Joseph Bailey

Personal information
- Full name: Joseph Lewis Oliver Bailey
- Born: 22 February 1942 (age 84) Bermuda
- Batting: Left-handed
- Bowling: Right-arm off break

International information
- National side: Bermuda;

Domestic team information
- 1971/72: Bermuda

Career statistics
| Competition | First-class |
| Matches | 1 |
| Runs scored | 2 |
| Batting average | 1.00 |
| 100s/50s | –/– |
| Top score | 2 |
| Balls bowled | 72 |
| Wickets | – |
| Bowling average | – |
| 5 wickets in innings | – |
| 10 wickets in match | – |
| Best bowling | – |
| Catches/stumpings | –/– |
- Source: CricketArchive, 13 October 2011

= Joseph Bailey (cricketer) =

Bermudian cricketer (born 1942)

Joseph Lewis Oliver Bailey (born 22 February 1942 in Bermuda) is a Bermudian former cricketer.
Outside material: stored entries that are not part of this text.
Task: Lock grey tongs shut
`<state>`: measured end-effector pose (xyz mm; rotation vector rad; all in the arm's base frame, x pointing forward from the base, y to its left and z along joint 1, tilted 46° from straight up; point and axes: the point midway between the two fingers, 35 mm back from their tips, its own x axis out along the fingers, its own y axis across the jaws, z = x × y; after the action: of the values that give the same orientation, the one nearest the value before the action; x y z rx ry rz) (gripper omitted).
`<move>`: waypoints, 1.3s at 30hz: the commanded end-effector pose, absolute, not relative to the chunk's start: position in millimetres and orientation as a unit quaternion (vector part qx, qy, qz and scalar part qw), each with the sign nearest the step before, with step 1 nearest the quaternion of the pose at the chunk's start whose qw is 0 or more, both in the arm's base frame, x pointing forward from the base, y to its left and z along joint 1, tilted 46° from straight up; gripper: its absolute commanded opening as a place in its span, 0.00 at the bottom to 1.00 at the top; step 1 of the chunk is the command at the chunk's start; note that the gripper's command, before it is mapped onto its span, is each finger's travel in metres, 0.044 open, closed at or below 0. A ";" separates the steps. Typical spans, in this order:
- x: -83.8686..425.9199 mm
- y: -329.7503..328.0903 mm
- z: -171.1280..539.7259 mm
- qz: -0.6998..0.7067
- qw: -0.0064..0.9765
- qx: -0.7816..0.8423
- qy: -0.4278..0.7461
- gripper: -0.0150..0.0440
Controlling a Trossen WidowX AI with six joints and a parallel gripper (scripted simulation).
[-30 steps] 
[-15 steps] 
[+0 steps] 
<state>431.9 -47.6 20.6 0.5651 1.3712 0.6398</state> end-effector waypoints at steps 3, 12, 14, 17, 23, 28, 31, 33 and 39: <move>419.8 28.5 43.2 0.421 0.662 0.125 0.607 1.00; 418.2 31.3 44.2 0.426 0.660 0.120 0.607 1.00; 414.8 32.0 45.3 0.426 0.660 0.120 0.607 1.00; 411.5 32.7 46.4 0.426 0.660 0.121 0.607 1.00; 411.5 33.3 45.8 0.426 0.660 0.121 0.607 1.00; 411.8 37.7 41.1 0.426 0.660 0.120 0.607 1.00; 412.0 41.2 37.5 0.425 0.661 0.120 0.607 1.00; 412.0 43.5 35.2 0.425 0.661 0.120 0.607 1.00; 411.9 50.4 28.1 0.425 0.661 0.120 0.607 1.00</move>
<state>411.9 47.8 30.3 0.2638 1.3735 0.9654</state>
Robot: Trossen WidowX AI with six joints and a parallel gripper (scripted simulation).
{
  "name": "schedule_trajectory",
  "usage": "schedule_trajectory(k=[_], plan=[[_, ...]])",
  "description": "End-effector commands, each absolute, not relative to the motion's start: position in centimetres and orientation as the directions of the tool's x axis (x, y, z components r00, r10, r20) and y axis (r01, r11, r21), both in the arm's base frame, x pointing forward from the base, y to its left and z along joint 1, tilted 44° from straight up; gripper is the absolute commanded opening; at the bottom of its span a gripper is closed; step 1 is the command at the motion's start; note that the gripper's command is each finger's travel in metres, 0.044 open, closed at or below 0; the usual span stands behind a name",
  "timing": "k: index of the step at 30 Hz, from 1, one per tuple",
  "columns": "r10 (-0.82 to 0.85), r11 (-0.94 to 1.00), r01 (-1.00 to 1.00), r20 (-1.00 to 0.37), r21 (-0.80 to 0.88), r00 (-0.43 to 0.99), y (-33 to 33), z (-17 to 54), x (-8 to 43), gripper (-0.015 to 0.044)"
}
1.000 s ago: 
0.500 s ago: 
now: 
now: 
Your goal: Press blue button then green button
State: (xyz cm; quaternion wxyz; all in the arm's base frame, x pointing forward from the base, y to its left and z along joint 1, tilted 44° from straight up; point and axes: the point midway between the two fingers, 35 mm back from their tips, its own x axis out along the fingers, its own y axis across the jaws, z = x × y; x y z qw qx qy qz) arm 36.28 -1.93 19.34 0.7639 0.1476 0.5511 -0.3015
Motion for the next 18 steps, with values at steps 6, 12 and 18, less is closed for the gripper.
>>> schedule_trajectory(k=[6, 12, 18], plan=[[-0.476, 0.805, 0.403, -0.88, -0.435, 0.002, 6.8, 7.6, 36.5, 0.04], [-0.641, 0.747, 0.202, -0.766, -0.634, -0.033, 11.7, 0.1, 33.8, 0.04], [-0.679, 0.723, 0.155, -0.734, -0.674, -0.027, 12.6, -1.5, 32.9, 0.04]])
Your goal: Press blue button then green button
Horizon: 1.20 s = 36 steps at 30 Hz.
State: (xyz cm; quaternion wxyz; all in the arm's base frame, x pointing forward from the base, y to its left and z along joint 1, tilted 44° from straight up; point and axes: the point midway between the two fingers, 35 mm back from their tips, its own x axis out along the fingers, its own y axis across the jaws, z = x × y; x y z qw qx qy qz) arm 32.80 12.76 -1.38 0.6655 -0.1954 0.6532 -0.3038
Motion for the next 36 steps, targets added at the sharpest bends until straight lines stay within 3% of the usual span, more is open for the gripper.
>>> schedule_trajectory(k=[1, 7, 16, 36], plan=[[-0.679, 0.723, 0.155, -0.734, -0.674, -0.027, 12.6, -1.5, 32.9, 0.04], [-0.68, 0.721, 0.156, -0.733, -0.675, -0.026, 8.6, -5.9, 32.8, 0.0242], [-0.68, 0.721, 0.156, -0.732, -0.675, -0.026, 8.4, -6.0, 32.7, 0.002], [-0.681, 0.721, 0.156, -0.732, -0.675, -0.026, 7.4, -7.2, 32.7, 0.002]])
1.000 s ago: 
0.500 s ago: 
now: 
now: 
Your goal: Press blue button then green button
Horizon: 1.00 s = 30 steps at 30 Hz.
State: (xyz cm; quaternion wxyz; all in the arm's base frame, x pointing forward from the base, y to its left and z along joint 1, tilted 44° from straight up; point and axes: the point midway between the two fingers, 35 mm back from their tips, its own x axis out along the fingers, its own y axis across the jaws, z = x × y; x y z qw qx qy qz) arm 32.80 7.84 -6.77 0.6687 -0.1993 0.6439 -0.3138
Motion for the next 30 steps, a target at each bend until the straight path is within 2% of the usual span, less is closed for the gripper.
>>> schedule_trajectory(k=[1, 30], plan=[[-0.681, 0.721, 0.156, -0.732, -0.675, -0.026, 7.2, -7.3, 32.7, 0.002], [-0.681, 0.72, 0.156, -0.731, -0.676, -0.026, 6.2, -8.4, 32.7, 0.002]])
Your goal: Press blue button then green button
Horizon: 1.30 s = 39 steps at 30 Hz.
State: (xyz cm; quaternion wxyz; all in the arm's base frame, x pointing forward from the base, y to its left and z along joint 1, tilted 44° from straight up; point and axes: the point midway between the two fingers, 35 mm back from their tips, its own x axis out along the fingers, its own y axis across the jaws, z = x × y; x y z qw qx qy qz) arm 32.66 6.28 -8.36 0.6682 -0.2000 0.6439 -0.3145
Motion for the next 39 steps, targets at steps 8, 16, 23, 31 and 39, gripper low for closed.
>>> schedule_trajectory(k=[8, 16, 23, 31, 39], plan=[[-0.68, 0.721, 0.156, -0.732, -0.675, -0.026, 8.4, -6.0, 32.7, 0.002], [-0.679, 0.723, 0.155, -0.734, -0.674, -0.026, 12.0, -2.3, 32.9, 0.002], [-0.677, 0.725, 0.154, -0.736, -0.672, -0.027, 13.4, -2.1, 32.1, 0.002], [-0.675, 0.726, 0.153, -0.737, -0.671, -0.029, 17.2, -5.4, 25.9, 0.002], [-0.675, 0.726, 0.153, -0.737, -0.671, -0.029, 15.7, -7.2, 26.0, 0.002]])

He played as a left-handed batsman and a right-arm off-break bowler. He was the captain for Bermuda's inaugural first class match, against New Zealand in 1972. It was the maiden first-class match to be played by the Bermuda cricket team. He also represented Bermuda in the first two editions of the ICC Trophy.